5. Memoles Laporan Keuangan 2018
Ini merupakan kasus baru dari Garuda Indonesia. Kasus bermula dari keanehan laporan keuangan perseroan tahun 2018.
Pada tahun 2018, Perseroan mengklaim alami untung dengan laba bersih sebesar 800,85 ribu dolar AS. Laba ini diraih dari kontrak penyediaan wifi di dalam pesawat yang sebesar Rp 3,37 triliun. Padahal, kontrak tersebut masih dalam bentuk piutang.
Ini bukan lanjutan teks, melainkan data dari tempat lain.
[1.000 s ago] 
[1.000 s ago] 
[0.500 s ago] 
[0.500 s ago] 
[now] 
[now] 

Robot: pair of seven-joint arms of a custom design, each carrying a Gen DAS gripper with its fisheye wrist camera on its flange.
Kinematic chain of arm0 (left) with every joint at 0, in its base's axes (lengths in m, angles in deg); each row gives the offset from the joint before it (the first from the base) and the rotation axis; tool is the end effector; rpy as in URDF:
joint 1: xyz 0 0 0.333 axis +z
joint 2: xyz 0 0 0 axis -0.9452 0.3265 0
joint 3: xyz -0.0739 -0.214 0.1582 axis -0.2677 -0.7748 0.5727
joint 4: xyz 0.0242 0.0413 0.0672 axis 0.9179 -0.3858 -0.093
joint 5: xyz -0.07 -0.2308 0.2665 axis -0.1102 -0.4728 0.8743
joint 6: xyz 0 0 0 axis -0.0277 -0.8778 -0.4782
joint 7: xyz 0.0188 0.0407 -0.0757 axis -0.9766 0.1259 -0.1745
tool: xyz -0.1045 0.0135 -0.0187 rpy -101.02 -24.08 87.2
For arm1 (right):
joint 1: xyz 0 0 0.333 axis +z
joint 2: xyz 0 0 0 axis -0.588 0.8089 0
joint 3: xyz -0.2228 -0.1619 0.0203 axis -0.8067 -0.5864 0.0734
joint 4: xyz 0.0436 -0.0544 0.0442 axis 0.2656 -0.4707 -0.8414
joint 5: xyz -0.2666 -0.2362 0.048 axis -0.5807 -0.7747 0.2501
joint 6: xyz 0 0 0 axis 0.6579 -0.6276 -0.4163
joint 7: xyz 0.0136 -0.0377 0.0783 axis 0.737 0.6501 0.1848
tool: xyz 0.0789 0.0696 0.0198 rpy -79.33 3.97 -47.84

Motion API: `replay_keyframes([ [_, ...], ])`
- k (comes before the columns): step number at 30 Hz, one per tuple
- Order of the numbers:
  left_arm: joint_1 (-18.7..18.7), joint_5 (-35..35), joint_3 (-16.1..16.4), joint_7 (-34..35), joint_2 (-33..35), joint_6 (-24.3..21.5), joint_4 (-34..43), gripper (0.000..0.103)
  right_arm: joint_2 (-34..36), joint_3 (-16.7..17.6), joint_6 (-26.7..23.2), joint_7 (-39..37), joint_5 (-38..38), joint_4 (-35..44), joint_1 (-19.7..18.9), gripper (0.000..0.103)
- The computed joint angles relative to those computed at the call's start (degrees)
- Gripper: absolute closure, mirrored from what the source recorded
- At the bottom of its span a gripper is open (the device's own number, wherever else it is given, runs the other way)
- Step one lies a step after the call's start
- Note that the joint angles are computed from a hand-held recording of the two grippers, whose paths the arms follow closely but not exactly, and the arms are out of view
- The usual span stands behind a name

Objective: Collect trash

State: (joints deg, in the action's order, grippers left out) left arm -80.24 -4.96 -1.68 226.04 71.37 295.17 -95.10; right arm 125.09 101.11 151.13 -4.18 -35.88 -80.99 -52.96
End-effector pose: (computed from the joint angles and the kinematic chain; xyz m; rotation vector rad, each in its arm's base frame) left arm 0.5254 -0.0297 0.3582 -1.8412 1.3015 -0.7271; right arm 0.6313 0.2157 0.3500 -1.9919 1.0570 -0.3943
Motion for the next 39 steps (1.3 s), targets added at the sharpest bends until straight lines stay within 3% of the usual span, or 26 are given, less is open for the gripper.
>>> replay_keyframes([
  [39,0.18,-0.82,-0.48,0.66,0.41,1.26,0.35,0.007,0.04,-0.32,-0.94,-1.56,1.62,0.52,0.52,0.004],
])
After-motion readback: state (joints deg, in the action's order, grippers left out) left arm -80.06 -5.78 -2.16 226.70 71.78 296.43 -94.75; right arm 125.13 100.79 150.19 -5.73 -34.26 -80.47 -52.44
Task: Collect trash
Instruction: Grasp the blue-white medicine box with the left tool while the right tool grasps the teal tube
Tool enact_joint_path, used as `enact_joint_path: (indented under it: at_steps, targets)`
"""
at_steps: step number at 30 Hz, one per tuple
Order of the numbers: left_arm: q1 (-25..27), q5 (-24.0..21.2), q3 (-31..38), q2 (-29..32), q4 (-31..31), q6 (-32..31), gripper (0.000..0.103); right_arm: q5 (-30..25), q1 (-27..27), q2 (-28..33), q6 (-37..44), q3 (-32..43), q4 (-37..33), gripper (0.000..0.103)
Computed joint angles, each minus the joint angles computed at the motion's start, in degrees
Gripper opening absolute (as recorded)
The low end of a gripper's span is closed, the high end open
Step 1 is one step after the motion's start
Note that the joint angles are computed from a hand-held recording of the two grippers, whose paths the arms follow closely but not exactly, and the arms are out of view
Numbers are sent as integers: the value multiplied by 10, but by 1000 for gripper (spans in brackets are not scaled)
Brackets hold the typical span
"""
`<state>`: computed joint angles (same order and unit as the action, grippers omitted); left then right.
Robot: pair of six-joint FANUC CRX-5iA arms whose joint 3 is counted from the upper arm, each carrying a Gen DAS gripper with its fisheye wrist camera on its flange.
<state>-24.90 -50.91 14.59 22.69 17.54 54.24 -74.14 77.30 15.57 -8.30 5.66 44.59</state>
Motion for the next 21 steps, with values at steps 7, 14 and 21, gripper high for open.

Garuda pun terbukti melanggar dalam penyajian laporan keuangan tersebut. Sehingga, Kementerian Keuangan (Kemenkeu), Otoritas Jasa Keuangan (OJK), dan Bursa Efek Indonesia (BEI) memberikan sanksi kepada Garuda Indonesia.
Adapun sanksi yang diterima maskapai yaitu denda dari OJK dengan total Rp 300 juta kepada manajemen, Direksi dan Komisaris, kemudian BEI juga memberikan denda sebesar Rp 250 juta. Sementara Kemenkeu membekukan Kantor Akuntan Publik selama 12 bulan.